Esistono oltre cento tipi di “Saluto al Sole” e Patrizia ne ha brevettato uno partendo dalla propria esperienza personale, adattandolo quindi a persone con disabilità motoria (e non solo). I suoi asana sono tutti in posizione seduta e in realtà sono esercizi praticabili da chiunque. «I benefici che lo yoga offre sono gli stessi per disabili e normodotati – assicura Patrizia – le persone in carrozzina tendono a perdere elasticità muscolare, ad assumere posture scorrette e respirare in maniera incompleta; e spesso faticano ad accettare la propria condizione. Lo yoga aiuta a ritrovare l’armonia a livello fisico e mentale, una necessità di equilibrio di cui tutti hanno bisogno».

Per spiegare il suo “Saluto al Sole”, per abbattere i pregiudizi sullo yoga “non accessibile” e per sensibilizzare futuri insegnanti sulla creazione di programmi adatti a persone con disabilità motorie, Patrizia ha scritto un libro intitolato “Yoga a Raggi Liberi”. I raggi sono una metafora per rappresentare il sole, il sorriso e le ruote della carrozzina, elemento che non rappresenta un ostacolo ma semplicemente un nuovo punto di partenza per scoprire nuove possibilità. Il libro è il primo in assoluto dedicato alla pratica dello yoga per disabili.

«È stato il frutto di un grande lavoro di squadra insieme a Cecilia Martino, Raimondo, Veronique, Maren, Edy e Federico – sottolinea Patrizia – volevo che uscisse per la festa della mamma del maggio scorso, per ricordare una persona importantissima nella mia vita a dieci anni dalla sua scomparsa. E con l’aiuto di questo team ci siamo riusciti». Oggi Patrizia Saccà segue un gruppo comprendente cinque persone in carrozzina e cinque normodotate, ma già da molto tempo propone esercizi di yoga anche negli ospedali e nelle unità spinali. Insegna ad ascoltare il corpo con il suo “Saluto al Sole”; per cominciare basta chiudere gli occhi, il primo piccolo (ma fondamentale) passo per iniziare un lungo e bellissimo viaggio dentro sé stessi.
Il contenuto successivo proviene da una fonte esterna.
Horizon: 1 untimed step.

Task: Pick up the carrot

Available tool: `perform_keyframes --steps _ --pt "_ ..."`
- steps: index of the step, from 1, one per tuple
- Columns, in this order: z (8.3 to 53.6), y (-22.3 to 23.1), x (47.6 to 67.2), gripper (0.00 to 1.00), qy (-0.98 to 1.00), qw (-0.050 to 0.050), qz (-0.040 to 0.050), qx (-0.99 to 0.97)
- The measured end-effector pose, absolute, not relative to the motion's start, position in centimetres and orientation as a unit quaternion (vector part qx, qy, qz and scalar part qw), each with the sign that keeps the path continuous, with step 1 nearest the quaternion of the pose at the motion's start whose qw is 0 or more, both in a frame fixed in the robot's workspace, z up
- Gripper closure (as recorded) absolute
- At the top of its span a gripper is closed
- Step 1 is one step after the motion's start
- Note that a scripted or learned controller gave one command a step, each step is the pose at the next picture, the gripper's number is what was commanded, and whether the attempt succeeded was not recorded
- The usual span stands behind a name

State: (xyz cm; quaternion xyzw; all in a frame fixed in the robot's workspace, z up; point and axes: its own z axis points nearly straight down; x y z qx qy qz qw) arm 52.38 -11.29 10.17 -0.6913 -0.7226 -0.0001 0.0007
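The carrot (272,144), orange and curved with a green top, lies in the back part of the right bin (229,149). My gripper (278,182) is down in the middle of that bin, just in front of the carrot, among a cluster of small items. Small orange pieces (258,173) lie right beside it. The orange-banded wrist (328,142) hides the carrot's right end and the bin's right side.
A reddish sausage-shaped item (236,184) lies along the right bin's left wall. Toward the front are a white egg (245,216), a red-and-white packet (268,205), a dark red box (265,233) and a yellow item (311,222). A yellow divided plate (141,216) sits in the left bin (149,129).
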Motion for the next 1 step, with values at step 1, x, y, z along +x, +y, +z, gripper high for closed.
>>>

Atleta e allenatrice per trasmettere la propria passione
«Ho scelto il tennis tavolo perché mi permetteva di competere contro atleti normodotati». Negli anni ’80 Patrizia Saccà ha cominciato con questo pensiero un viaggio lunghissimo, passato attraverso diciotto titoli italiani, numerosi podi a Campionati Europei e Mondiali, una medaglia alle Paralimpiadi di Barcellona del 1992 – il bronzo a squadre – e un’altra partecipazione ai Giochi Paralimpici, a Pechino nel 2008. Patrizia ha sempre praticato sport. Fin da bambina, quando sognava di diventare una ballerina e soprattutto un’amazzone; e poi anche in carrozzina, dopo l’incidente, sperimentando atletica, basket, tiro con l’arco e nuoto. Scelse il tennis tavolo perché poteva confrontarsi contro avversari normodotati, come in una sorta di rivincita nei confronti della sua disabilità. È stata una delle prime atlete a giocare a buoni livelli in tornei misti, contribuendo ad abbattere pregiudizi e aprendo nuove possibilità nello sport paralimpico. Nel 2000 è diventata allenatrice, per avvicinare i ragazzi all’attività motoria e regalare a persone in carrozzina uno svago e una nuova vita.

«La mia medaglia più bella è stata proprio la possibilità di insegnare – afferma – cerco di trasmettere l’agonismo, che mi ha regalato libertà e indipendenza, ma soprattutto la mia passione per lo sport. Il tennis tavolo, in particolare, allena i riflessi, l’attenzione, la coordinazione e la velocità senza grandi stress fisici; è perfetto in fase di riabilitazione, perché aiuta a riscoprire il proprio corpo dopo il trauma. E poi è un gioco e come tale genera divertimento e benessere». Un benessere simile Patrizia l’ha trovato nello yoga, che pratica da ventisette anni e di cui è istruttrice dal dicembre scorso. «L’unione che da giocatrice trovavo con racchetta e pallina l’ho ritrovata con me stessa – spiega – è una disciplina che dà consapevolezza, grazie alla cura della respirazione e all’ascolto del proprio corpo. Negli anni ’90 mi sono impegnata tanto affinché il tennis tavolo fosse unico per persone disabili e normodotate; lo stesso vale ora per lo yoga, che è armonia e incontro con il cuore».